Procure and simple: a proportionate approach to public procurement
Think tank: Re:State
Author(s): Joe Hill; Sean Eke
November 10, 2025
This report from UK think tank Re:State reveals a procurement system which has become too focused on compliance with complex rules and bureaucracy.
The Government spends £400 billion a year procuring goods and services, but regularly fails to secure value for the taxpayer from that spending. Public procurement is rife with projects which are late, under-deliver, and are over-budget. Some projects are outsourced which shouldn’t be, and others are never even started because the complex and costly procurement processes stop them being tendered.
Re:State’s report reveals a procurement system which has become too focused on compliance with complex rules and bureaucracy, at the expense of its core goals: getting good value at affordable prices. A “practice-legislation” gap has grown from “folklore” about the processes which procurement professionals should follow, entirely detached both from their core responsibilities under legislation.
For companies, the public sector is an increasingly unattractive place to work.
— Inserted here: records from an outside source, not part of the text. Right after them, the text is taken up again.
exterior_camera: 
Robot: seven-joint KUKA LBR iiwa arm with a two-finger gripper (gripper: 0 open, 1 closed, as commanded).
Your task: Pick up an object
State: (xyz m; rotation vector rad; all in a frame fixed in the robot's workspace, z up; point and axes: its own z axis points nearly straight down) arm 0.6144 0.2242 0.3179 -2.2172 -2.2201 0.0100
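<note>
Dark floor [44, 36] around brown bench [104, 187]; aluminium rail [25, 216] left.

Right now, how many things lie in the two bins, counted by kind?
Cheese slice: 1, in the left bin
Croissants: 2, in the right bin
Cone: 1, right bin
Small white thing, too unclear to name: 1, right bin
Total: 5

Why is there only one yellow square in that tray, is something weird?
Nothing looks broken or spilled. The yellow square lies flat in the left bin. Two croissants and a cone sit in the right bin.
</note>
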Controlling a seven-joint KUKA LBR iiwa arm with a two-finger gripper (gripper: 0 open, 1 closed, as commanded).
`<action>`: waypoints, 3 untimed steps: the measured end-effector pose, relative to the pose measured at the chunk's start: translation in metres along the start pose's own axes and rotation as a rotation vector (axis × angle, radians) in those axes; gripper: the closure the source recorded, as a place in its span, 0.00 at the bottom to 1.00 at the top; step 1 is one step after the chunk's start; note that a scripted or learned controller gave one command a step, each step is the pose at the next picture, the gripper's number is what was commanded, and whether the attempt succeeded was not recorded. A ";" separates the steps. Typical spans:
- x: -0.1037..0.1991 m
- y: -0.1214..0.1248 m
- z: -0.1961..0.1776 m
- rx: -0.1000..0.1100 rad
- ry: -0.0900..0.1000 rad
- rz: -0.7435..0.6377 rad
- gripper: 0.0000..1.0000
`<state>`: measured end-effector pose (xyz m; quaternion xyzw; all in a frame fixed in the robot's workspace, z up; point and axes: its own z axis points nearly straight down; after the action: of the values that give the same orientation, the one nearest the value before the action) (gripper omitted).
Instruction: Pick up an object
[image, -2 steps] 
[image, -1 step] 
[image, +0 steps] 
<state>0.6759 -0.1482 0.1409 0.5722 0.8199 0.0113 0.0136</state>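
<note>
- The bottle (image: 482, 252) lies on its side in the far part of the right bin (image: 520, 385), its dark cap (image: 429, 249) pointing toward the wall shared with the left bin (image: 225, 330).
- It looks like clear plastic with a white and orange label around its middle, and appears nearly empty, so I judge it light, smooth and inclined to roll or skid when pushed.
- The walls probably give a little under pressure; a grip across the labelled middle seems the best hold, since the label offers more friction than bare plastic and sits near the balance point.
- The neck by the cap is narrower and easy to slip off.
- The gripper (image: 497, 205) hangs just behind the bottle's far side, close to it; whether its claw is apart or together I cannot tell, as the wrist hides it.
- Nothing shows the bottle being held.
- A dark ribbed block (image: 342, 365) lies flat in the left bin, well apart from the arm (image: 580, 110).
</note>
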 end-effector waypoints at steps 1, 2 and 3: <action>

The way the procurement market is designed effectively prices out exactly the kind of smaller, more entrepreneurial start-ups and scaleups who government should want to be working with, who will make the market more innovative and competitive in the long run. Meanwhile, the Government’s focus solely on areas like insourcing, SMEs, and driving wider social goals through procurement is missing an opportunity to focus on the core job – buying better goods and services and getting them at a better price.
There is an immense opportunity for the public, if the Government can simplify procurement, and focus increasing competition in public procurement markets by crowding in more innovative companies.